Domain Group has elevated technology to report directly into the CEO with the creation of a new chief technology officer role, filled by former Fairfax general manager of product solutions Mark Cohen.
Domain’s IT operations function was split out from its broader parent group Fairfax last year, and placed under the leadership of technology director Paul McManus.
McManus headed up a team of around 70 to 80 IT workers, and reported into Domain Group chief operating officer Tony Blamey.
But after a period of recent acquisitions - including online property portal AllHomes, data business PriceFinder, Australian Property Monitors and the Commerce Australia CRM for real estate agents - the group decided it needed a functional technology leader to unite and direct all these disparate elements.
It decided to elevate the technology function to report directly to Domain CEO Antony Catalano through the creation of a new chief technology officer position.
Two days into the job, Cohen now runs point for all technology within Domain’s various business groups, covering around 120 people. McManus retains his position as head of technology for Domain, reporting into Cohen.
“Paul has been doing a brilliant job getting the Domain team to do agile properly, so it’s really about taking that goodness out to the whole business and creating a more unified portfolio of products,” Cohen told iTnews.
“And the second, and most exciting change, is that we now have a unified representation of technology at the CEO level.”
Cohen will work hand in hand - and quite literally side by side - with Domain’s new chief product officer Damon Pezaro, who was recently promoted to do a similar job to Cohen across the group’s product business.
“The primary function in Domain is one of delivering products. [Therefore] my role is very tightly coupled with the chief product officer. We’re going to be like twins for the forseeable future,” Cohen said.
One of the first items on Cohen’s list is to expand the work done by McManus in getting the agile DevOps model of development embedded into the IT team out across the wider portfolio.
“My brief is to bring things together without slowing down the business. [How to do that] is the hundred million dollar question,” Cohen said.

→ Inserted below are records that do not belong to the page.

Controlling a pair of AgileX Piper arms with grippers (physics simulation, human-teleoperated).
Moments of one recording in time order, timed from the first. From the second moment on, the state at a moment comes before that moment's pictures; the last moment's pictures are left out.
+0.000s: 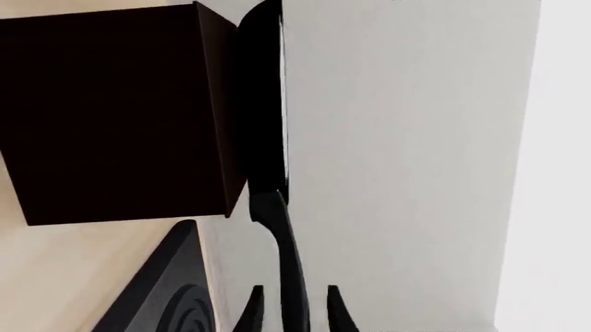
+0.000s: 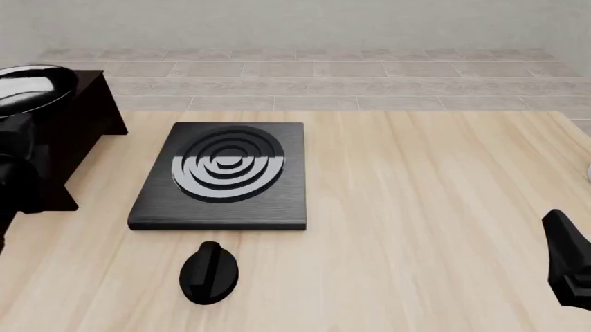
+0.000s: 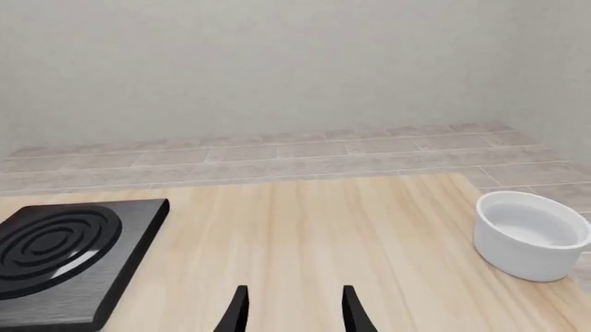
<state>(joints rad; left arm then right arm) 0.21 1.33 -0.28 -0.97 -1.49 -0.03 0.00 0.00 0.03 0.05</state>
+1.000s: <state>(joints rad) 0.26 1.32 -0.21 -1.04 -1.46 -0.03 0.00 0.00 0.03 0.04</state>
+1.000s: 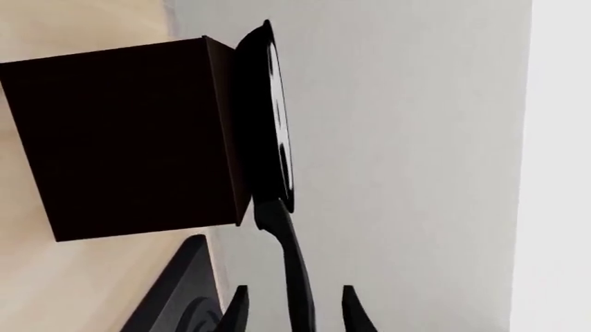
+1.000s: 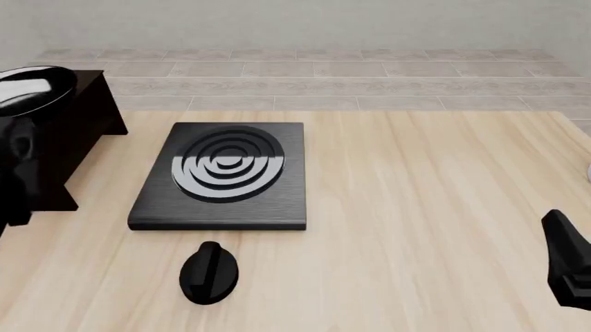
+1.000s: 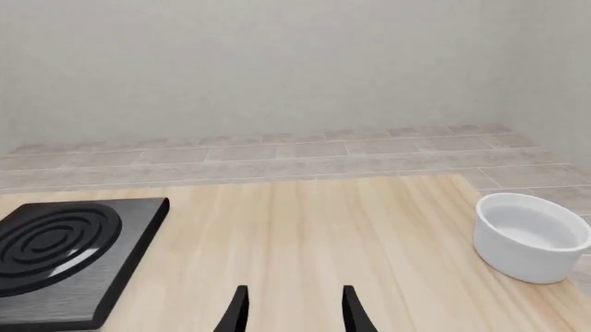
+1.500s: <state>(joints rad) 0.32 1.16 -0.16 -0.97 -1.44 -0.02 0.00 0.00 0.03 0.03</state>
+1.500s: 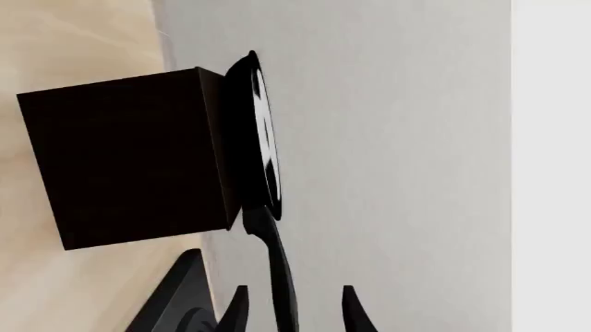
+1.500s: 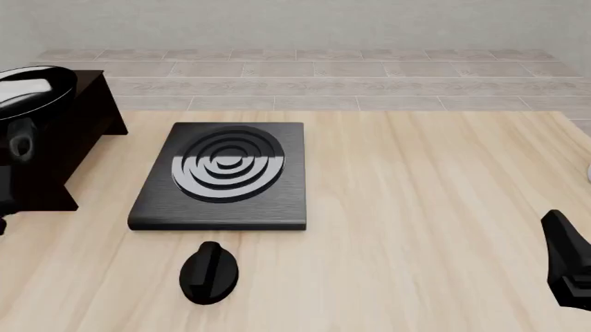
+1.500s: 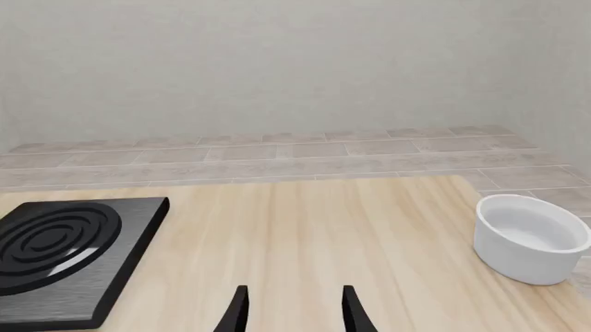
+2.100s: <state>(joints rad) 0.42 0.40 -0.17 -0.30 -1.34 -0.03 0.00 0.00 0.02 0.03</state>
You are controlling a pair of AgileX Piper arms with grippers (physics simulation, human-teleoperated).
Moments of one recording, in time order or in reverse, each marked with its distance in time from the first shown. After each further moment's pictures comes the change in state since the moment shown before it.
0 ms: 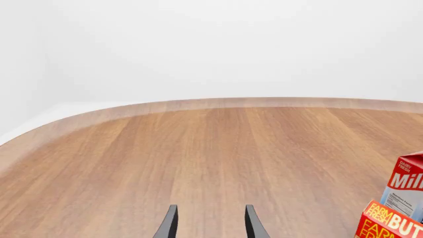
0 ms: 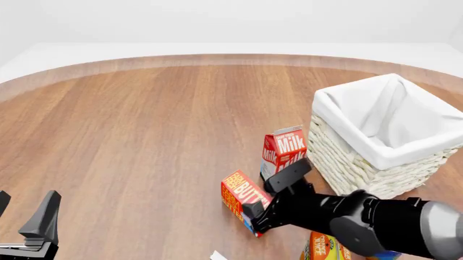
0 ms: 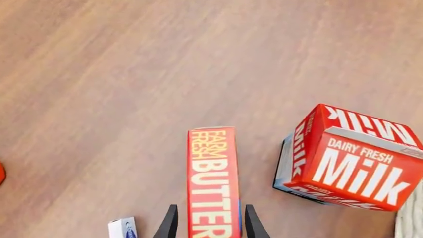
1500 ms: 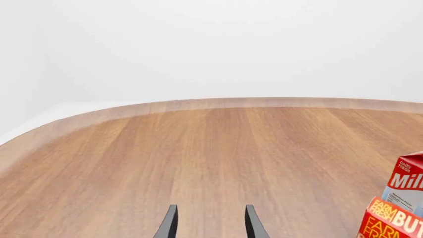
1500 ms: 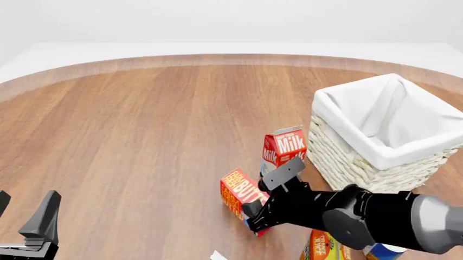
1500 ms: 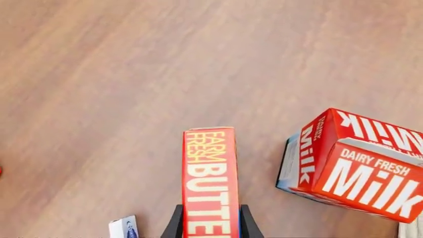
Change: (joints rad) left arm 0.000 0.000 0.000 0.000 0.000; right arm 0.010 0.026 -0.049 0.074 -0.034
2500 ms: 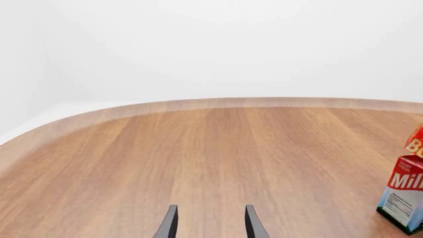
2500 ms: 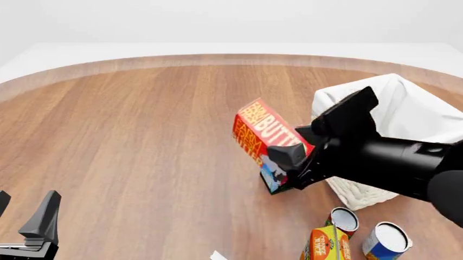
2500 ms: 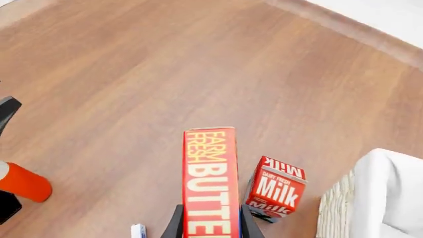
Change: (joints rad) left arm 0.000 0.000 0.000 0.000 0.000; right arm -0.057 -0.454 -0.211 0.388 -0.120
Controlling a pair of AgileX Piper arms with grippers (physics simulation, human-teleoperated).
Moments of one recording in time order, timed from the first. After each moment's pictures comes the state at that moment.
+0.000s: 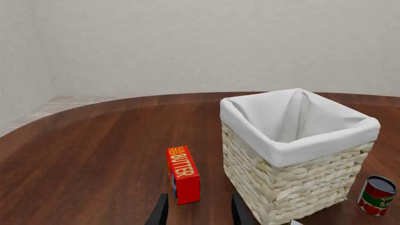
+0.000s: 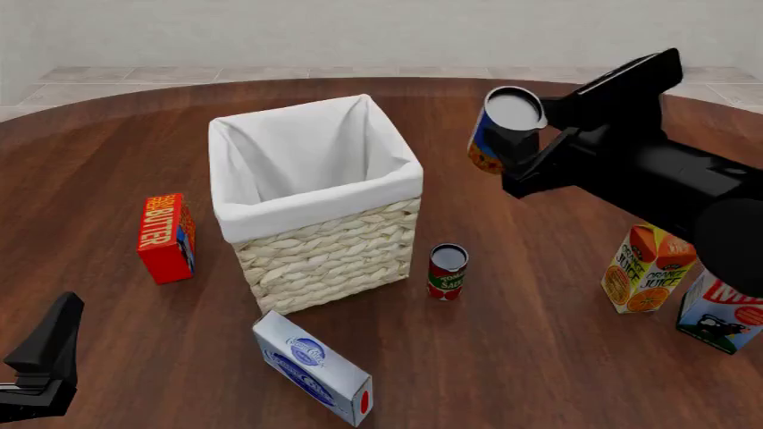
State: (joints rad) left arm 0.00 0.01 0.00 0.00 0.00; right arm 0.45 1.14 -0.78 -0.10 -0.22
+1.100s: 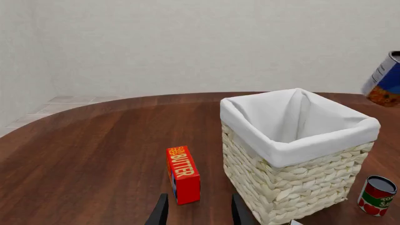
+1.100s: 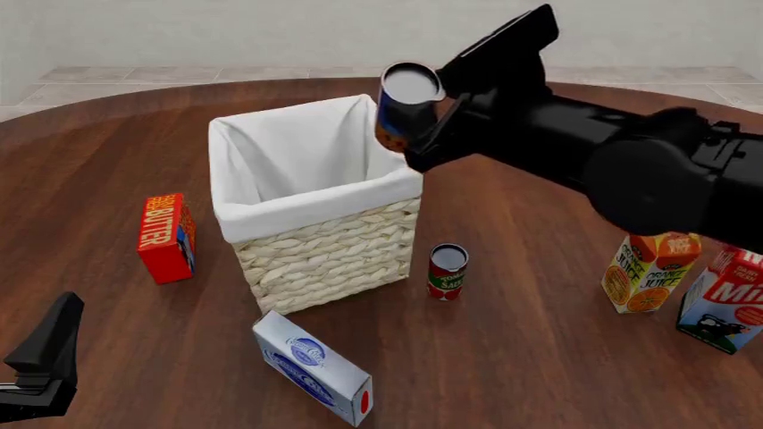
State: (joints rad) left arm 0.00 0.01 0.00 0.00 0.00; right arm 0.64 1.35 -1.02 -0.07 -0.23
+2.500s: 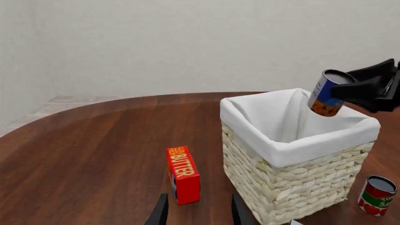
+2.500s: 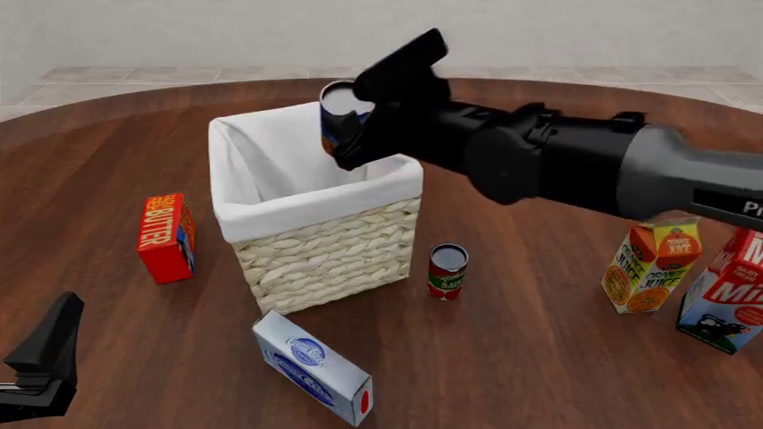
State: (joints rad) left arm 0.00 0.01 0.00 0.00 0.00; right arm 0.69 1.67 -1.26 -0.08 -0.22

“We won’t do anything sudden - we won’t put everyone in a core team tomorrow. My intention is to leave the teams embedded and follow the agile manner. We’ll probably be supplementing the teams more than anything, adding agile training, UI experience, etc.
“My experience at Fairfax has taught me a good thing about centralised versus embedded: centralised is optimised for cost, whereas embedded is optimised for speed to market.”
Also currently in development is a future roadmap for the IT function. But given he’s “only in day two” of the job, there’s still a lot more work to be done.
“We’re going to focus on user experience,” he said. “Not just on our sites but also in terms of interacting with customers and how we handle things like billing.”